> _Your objective_: Copy out the entries that follow, exactly as written.

> _Data records_:
== Segment start ==

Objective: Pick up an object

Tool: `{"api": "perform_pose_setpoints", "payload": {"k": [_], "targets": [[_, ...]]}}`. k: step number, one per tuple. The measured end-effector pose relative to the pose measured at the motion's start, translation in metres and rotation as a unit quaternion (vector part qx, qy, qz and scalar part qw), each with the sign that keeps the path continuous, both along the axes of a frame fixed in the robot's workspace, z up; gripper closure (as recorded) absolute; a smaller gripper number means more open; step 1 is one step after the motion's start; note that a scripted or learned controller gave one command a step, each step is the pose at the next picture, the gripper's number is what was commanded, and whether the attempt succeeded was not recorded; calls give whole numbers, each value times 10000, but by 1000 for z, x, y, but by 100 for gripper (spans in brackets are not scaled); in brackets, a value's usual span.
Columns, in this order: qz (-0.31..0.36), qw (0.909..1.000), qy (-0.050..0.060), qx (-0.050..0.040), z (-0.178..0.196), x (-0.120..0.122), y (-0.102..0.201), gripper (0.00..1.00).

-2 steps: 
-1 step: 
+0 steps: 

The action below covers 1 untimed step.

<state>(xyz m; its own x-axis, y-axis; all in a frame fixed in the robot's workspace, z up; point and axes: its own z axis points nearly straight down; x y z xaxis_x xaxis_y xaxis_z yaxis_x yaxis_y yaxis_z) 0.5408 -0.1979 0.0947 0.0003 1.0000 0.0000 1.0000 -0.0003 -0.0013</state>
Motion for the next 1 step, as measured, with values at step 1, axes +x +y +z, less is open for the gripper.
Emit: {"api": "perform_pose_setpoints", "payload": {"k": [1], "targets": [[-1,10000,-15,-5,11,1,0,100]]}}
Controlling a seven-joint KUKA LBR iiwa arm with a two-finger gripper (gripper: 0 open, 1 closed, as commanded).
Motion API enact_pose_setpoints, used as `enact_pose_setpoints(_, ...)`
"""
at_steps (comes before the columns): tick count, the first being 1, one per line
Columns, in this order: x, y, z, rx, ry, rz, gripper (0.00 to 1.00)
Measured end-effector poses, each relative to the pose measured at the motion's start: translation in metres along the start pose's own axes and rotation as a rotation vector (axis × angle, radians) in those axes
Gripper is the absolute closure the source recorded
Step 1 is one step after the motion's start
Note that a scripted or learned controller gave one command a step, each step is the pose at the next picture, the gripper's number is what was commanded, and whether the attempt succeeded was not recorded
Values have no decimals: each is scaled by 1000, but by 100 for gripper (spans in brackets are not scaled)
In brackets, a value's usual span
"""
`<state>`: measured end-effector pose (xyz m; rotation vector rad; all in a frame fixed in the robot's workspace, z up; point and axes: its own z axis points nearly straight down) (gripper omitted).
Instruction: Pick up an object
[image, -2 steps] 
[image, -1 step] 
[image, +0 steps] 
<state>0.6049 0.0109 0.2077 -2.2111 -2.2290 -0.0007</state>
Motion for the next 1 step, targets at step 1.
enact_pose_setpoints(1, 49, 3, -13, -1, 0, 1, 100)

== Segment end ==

> _Exercise result_:
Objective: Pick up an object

Tool: `{"api": "perform_pose_setpoints", "payload": {"k": [_], "targets": [[_, ...]]}}`. k: step number, one per tuple. The measured end-effector pose relative to the pose measured at the motion's start, translation in metres and rotation as a unit quaternion (vector part qx, qy, qz and scalar part qw), each with the sign that keeps the path continuous, both along the axes of a frame fixed in the robot's workspace, z up; gripper closure (as recorded) absolute; a smaller gripper number means more open; step 1 is one step after the motion's start; note that a scripted or learned controller gave one command a step, each step is the pose at the next picture, the gripper's number is what was commanded, and whether the attempt succeeded was not recorded; calls give whole numbers, each value times 10000, but by 1000 for z, x, y, but by 100 for gripper (spans in brackets are not scaled); in brackets, a value's usual span.
Columns, in this order: qz (-0.31..0.36), qw (0.909..1.000), qy (-0.050..0.060), qx (-0.050..0.040), z (-0.178..0.196), x (-0.120..0.122), y (-0.102..0.201), gripper (0.00..1.00).

-2 steps: 
-1 step: 
+0 steps: 

The action below covers 1 untimed step.

<state>(xyz m; its own x-axis, y-axis; all in a frame fixed in the robot's workspace, z up; point and axes: its own z axis points nearly straight down; x y z xaxis_x xaxis_y xaxis_z yaxis_x yaxis_y yaxis_z) 0.5408 -0.1979 0.0947 0.0003 1.0000 0.0000 1.0000 -0.0003 -0.0013</state>
Motion for the next 1 step, as measured, with values at step 1, axes +x +y +z, less is open for the gripper.
Emit: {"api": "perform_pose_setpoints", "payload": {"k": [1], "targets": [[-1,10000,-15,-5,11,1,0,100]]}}
Controlling a seven-joint KUKA LBR iiwa arm with a two-finger gripper (gripper: 0 open, 1 closed, as commanded).
Motion API enact_pose_setpoints, used as `enact_pose_setpoints(_, ...)`
"""
at_steps (comes before the columns): tick count, the first being 1, one per line
Columns, in this order: x, y, z, rx, ry, rz, gripper (0.00 to 1.00)
Measured end-effector poses, each relative to the pose measured at the motion's start: translation in metres along the start pose's own axes and rotation as a rotation vector (axis × angle, radians) in those axes
Gripper is the absolute closure the source recorded
Step 1 is one step after the motion's start
Note that a scripted or learned controller gave one command a step, each step is the pose at the next picture, the gripper's number is what was commanded, and whether the attempt succeeded was not recorded
Values have no decimals: each is scaled by 1000, but by 100 for gripper (spans in brackets are not scaled)
In brackets, a value's usual span
"""
`<state>`: measured end-effector pose (xyz m; rotation vector rad; all in a frame fixed in the robot's workspace, z up; point and axes: its own z axis points nearly straight down) (gripper omitted).
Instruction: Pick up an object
[image, -2 steps] 
[image, -1 step] 
[image, +0 steps] 
<state>0.6049 0.0109 0.2077 -2.2111 -2.2290 -0.0007</state>
Motion for the next 1 step, targets at step 1.
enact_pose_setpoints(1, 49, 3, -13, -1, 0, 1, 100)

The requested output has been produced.